A side note about LangChain – since I used all major models (Grok, Gemini, OpenAI, DeepSeek, Anthropic, and Perplexity) – I quickly learned that LangChain doesn’t abstract you completely from each model’s quirks, and that was rather surprising. Like, that’s the whole point of having a framework, guys, what the hell? And if you do search, there are lots of surprising bugs, even in mature models.
For example, in OpenAI, if you use websearch, it will not generate JSON/structured output reliably. But instead of giving an error like normal APIs would, it just returns empty results. Nice. So, you have to do a two-pass thing – first, you get search results in an unstructured way, and then with a second query – you structure it into JSON format.

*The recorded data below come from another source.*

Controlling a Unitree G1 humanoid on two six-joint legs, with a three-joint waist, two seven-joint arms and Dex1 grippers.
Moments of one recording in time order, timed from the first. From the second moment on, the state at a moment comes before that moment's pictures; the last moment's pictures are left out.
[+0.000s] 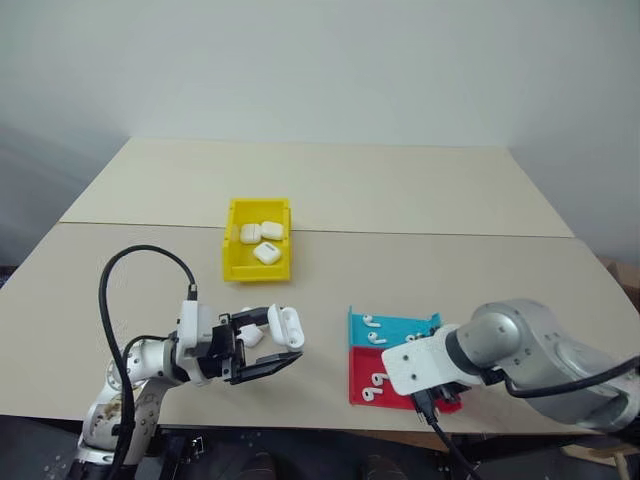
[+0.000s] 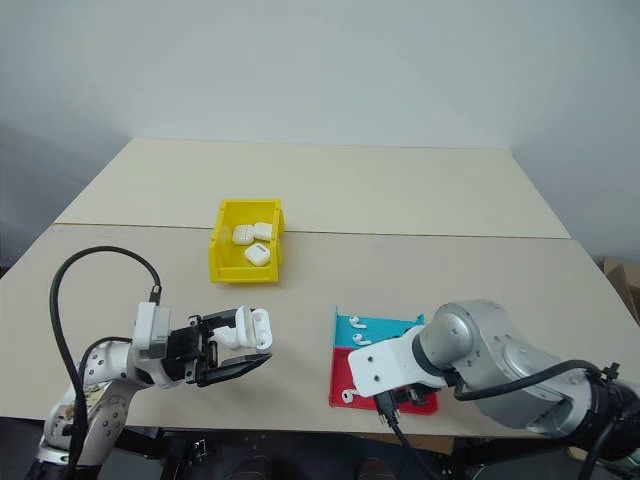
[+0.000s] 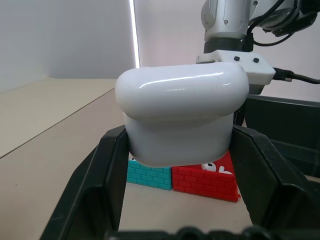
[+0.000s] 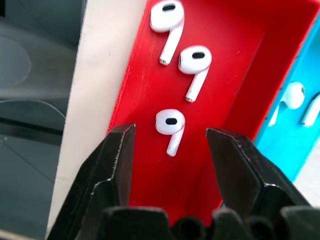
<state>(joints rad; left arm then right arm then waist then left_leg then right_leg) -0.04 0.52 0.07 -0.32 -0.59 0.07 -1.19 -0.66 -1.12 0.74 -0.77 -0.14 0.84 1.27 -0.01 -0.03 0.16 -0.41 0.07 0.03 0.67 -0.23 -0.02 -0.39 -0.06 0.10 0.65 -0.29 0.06</state>
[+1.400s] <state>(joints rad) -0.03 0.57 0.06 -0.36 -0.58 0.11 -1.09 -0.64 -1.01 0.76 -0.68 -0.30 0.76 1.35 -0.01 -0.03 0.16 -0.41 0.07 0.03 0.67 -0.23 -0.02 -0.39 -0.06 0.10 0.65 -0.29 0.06</state>
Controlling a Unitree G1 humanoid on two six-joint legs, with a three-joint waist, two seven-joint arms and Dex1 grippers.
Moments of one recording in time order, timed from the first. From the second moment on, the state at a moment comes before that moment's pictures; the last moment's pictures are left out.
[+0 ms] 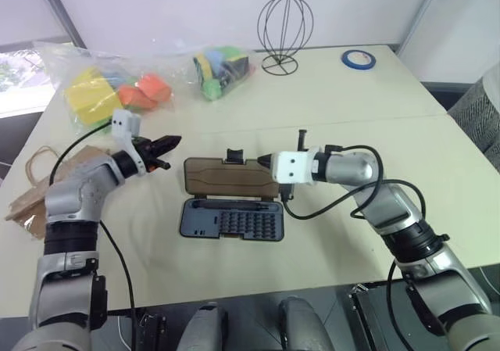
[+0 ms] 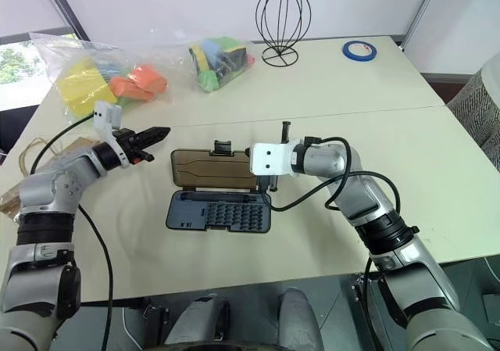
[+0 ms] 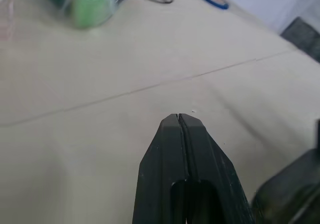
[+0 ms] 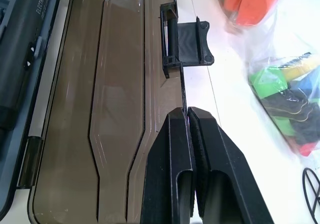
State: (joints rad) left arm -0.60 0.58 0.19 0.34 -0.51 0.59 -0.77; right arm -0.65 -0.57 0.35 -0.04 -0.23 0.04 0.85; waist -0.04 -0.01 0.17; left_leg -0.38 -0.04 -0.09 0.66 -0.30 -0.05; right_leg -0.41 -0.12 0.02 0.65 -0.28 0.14
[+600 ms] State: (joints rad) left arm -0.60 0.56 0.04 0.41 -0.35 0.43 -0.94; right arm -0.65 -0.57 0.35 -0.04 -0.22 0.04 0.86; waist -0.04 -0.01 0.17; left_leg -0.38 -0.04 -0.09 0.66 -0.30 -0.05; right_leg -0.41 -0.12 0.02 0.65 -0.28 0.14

But on the flipside, websearch through LLMs works surprisingly well and removes the need to crawl the Internet for news or information altogether. I really see no point in stuff like Firecrawl anymore… models do a better job for a fraction of the price.
Right, so with the ability to search and some more specific prompts (and modifying the prompt to elicit the model for its preferences on show topics instead of trying to guess what I want), it became tolerable, but not great.
Then I thought, well – real shows too are not created in one go – so, how can I expect a model to do a good job like that? I thought an agentic flow, where there are several agents like a script composer, writer, and reviewer, would do the trick, as well as splitting the script into chunks/segments, so the model has more tokens to think about a smaller segment compared to a whole script.
That really worked well and improved the quality of the generation (at the cost of more queries to the LLM and more dollars to Uncle Sam).
But still, it was okay, but not great. Lacked depth and often underlying plot. In real life, people say as much by not saying something/avoiding certain topics, or other nonverbal behavior. Even the latest LLM versions seem to be not that great with the subtext of such things.
You can, of course, craft a prompt tailored for a specific type of show to make the model think about that aspect, but it’s not going to work well across all possible topics and formats… so you either pick one or there has to be another solution. And there is… but it’s already too long, so I’ll talk about it in another post.
The final idea is to build a platform so anyone can create a news channel or automated podcast for whatever area/topic they want, be that a local school news or a podcast dedicated to how Pikachu overcame his childhood trauma.
Here is the thing: https://turingnewsnetwork.com/
Anyway, what do you think about the whole idea, guys?